Poi l'assessore regionale alla Salute, sempre nel corso della stessa intervista, ha aggiunto: «Quante sono in Sicilia le terapie intensive disponibili? Intorno agli 850 posti letti di terapia intensiva. I numeri vengono trasmessi con tabelle al ministero della Salute, e viene anche condiviso con lo stesso Ministero il criterio per l’individuazione di questi posti letto. In Sicilia abbiamo ricoverato in terapia intensiva, e solo con il coronavirus, oltre trecento persone contemporaneamente». "Oggi siamo a numeri molto diversi - aggiunge - e abbiamo fatto una scelta: in questo momento non abbiamo riconvertito gli ospedali che prima erano stati riconvertiti a Coronavirus perché non vorremmo che, nella furia giusta di curare chi è malato di Covid, ci si dimentichi di tutte le altre patologie a partire da quelle cardiorespiratorie ed oncologiche. Non possiamo permetterci di bloccare i sistemi sanitari, non solo quello siciliano ma quello di tutte le Regioni italiane, non offrendo le giuste cure a chi non è malato di coronavirus: per fare questo - ha sottolineato - servono strumenti come le cure domiciliari, ma serve soprattutto l’idea di dover utilizzare la protezione del vaccino».

«Noi oggi, con un’ordinanza del presidente Musumeci, stiamo attivando dei centri in ognuno dei comuni della Sicilia che hanno un numero di vaccinati inferiore al 60% del campione.

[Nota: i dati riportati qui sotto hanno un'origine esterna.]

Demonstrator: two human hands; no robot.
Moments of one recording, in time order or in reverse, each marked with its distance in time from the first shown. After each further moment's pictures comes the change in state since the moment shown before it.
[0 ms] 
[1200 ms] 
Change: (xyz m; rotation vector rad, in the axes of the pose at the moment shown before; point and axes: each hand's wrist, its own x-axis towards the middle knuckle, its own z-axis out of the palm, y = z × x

Ed in queste ore si stanno anche valutando delle restrizioni che possano riguardare proprio questi comuni, con l’obiettivo di favorire la vaccinazione». "Devo anche dire - aggiunge Razza - che alcune delle nostre iniziative, penso anche all’utilizzazione di alcune regole particolari nel mondo del lavoro e nell’accesso agli uffici pubblici, che sono state oggetto di critica da parte del garante della privacy, hanno visto proprio questa autorità non cogliere lo spirito assolutamente necessario di provvedimenti che una Regione, caratterizzata da un basso tasso di adesione alla campagna vaccinale in alcune fasce generazionali, ha bisogno di introdurre degli elementi che convincano in maniera libera i cittadini a doversi vaccinare».